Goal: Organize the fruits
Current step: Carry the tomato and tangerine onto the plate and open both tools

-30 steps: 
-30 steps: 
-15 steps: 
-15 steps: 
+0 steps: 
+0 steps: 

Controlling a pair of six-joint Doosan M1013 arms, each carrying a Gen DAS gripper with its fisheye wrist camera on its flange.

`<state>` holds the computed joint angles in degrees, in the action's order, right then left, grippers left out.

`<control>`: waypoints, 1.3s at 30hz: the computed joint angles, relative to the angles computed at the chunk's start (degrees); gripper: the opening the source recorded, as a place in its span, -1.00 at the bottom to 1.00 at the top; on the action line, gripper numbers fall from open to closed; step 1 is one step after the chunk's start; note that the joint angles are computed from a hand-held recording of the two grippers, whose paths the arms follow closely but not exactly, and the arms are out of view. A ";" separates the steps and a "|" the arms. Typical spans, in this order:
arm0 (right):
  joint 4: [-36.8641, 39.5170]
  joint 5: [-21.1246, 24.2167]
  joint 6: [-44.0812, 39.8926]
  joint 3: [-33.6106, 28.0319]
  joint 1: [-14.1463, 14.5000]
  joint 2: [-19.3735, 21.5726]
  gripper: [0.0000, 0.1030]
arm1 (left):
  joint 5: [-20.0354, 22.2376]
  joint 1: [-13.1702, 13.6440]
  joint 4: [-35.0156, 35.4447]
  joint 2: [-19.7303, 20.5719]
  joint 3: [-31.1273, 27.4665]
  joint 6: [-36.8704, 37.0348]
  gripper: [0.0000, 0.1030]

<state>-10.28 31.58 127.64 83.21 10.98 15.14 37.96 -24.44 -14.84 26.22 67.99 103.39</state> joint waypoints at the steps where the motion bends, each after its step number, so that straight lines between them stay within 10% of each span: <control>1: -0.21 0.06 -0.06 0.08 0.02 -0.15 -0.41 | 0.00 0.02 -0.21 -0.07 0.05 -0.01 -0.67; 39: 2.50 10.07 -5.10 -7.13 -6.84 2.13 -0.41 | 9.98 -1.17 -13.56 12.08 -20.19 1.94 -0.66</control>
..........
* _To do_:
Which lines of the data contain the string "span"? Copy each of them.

* _Exercise answer_:
`<control>`: waypoints, 1.3s at 30hz: the computed joint angles, relative to the angles computed at the chunk's start (degrees); gripper: the opening the source recorded, as a place in its span, -1.00 at the bottom to 1.00 at the top; on the action line, gripper numbers fall from open to closed; step 1 is one step after the chunk's start; note that the joint angles are computed from a hand-held recording of the two grippers, whose paths the arms follow closely but not exactly, and the arms are out of view. A ";" separates the steps and a "|" the arms. Typical spans, in this order:
<state>-10.28 31.58 127.64 83.21 10.98 15.14 37.96 -24.44 -14.84 26.22 67.99 103.39</state> joint waypoints at the steps where the motion bends, each after its step number, so that straight lines between them stay within 10% of each span: <control>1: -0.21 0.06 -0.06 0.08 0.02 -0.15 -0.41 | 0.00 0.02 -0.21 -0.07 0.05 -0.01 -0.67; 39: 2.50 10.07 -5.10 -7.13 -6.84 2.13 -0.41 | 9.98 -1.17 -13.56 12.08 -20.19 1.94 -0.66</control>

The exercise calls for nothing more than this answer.